Defibrillation is a wildly misunderstood process. Hollywood, as Ken Jennings notes, is way behind the times on this. The paddles? Yelling “clear”? “Jump starting” flat-lining patients like they’re an old jalopy? Please. These days, automated defibrillation using sticky pads is where it’s at, and defibrillation is the last thing flat-lining patients need. So what is being defibrillated like in the real world? What happens to your body when a defibrillator is used on you?
What defibrillators feel like varies depending on which kind is used. The implanted kind, for example, “fire” when you’re conscious, and people say they’re intensely painful. Patients are haunted by the pain they experience with these things, even if they ultimately agree that they’re worth it. The old school paddles, however, are never used on conscious patients and the automated kind “sense” whether or not you need them before they fire. That said, science tells us that the pain of all defibrillation, while unique on a case-by-case basis—all pain is subjective, eh?—is essentially the same (i.e., it sucks). Read on to find out more about what defibrillation really feels like. Clear!
Your Skeletal Muscles Contract
The American Heart Association says that defibrillating shocks “typically cause a powerful tetanic contraction of skeletal muscles.” Translation: muscles near your skeleton—most importantly the ribs in this case—go through a powerful, sustained contraction. Since CPR and defibrillation go hand-in-hand, it’s important for medical professionals to time their chest compressions correctly.
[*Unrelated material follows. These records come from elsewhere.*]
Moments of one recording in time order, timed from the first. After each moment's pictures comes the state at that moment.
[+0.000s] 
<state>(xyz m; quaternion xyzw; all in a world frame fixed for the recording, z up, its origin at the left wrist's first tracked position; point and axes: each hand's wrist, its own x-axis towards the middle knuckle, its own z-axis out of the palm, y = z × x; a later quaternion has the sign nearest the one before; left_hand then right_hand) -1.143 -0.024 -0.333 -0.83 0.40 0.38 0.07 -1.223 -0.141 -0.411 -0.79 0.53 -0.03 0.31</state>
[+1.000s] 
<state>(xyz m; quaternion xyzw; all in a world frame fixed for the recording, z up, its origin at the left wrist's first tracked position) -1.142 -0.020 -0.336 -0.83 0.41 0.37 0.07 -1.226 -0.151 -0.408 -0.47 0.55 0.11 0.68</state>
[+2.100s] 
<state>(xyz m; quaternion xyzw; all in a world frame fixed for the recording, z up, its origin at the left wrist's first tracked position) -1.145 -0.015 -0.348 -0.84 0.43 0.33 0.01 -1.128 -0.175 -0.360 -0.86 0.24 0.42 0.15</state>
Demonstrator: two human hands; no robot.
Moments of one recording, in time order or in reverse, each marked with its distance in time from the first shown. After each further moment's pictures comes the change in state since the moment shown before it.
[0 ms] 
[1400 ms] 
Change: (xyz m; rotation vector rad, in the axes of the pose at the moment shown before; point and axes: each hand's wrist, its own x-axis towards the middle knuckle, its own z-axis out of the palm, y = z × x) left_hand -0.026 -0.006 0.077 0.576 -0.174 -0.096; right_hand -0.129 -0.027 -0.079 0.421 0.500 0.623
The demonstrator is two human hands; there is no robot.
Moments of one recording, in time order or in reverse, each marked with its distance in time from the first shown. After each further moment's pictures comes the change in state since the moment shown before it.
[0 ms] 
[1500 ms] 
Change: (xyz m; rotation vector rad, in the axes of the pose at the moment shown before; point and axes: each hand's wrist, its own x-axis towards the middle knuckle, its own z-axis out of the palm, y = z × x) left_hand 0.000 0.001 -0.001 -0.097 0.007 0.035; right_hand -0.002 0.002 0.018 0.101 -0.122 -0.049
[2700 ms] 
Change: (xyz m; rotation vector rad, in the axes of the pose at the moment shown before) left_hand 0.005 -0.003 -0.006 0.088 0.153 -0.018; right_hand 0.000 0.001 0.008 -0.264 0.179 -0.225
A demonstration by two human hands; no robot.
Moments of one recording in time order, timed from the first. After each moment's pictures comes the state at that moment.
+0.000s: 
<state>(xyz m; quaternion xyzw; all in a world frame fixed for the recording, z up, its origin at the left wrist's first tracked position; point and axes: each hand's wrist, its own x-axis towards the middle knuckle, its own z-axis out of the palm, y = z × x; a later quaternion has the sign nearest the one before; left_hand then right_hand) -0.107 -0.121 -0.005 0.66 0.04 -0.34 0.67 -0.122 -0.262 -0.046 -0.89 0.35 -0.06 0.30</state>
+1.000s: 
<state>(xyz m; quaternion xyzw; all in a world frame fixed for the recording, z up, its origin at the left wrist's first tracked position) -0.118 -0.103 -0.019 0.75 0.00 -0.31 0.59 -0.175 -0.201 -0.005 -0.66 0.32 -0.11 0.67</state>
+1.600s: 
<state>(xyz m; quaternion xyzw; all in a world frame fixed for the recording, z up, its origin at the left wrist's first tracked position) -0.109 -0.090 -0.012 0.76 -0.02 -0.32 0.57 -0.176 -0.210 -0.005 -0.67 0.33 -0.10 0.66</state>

Otherwise, as the AHA notes, the victim could suffer rib fractures and the “rescuer” could suffer wrist or arm fractures.
'As If Someone Had Shoved Metal Doors Violently Into My Back'
Jackie Todd told The Atlantic in 2015 that when she was 14, her implanted defibrillator fired after she ran across her high school campus to catch a screening of the second Harry Potter movie and overworked her heart. The implant saved her life, but felt like “someone had shoved metal doors violently into [her] back,” knocking the wind out of her. To make things worse, the first shock sent her heart rate skyrocketing, so another jolt was automatically administered. The second one made her pass out: “Her vision went white, her knees buckled, and she collapsed at the top of a stairwell, unconscious.”
Electrolytes Are Forced Out of Your Cells
Electrolytes aren’t just what plants crave, they also provide the “shock” that causes the heart muscle to naturally contract. As Gizmodo explains, the shock of defibrillation is used to force electrolytes out of your heart’s cells when they’re “fibrillating,” because those particular electrolytes aren’t coming from the right place: the Sinoatrial node. They’re instead coming from “countless other cells within the heart,” which contributes to the chaos. Defibrillation is an attempt to force out the wrong electrolytes so “the heart’s normal operation of electrolytes passing across the cell membranes in an organized fashion will take over again.” This also explains why trying to “jump start” a flat-lining or “asystole” heart via defibrillation is useless: there are no electrolytes in the cells in that state to force out.
'More Sudden and Frightening Than It Is Painful'
Studies say that most patients with implanted defibrillators say the shock is “more sudden and frightening than it is painful,” but it’s still pretty damn painful. It’s been called “a kick to the chest” and “a jolt from an electric fence,” for example. On a common pain scale, patients rate it a 6 out of 10, which doesn’t sound too bad, except for one small detail: 10 represents the “worst pain imaginable.” Ultimately, most patients agree that the pain level is “appropriate” considering it stopped “a life-threatening arrhythmia.”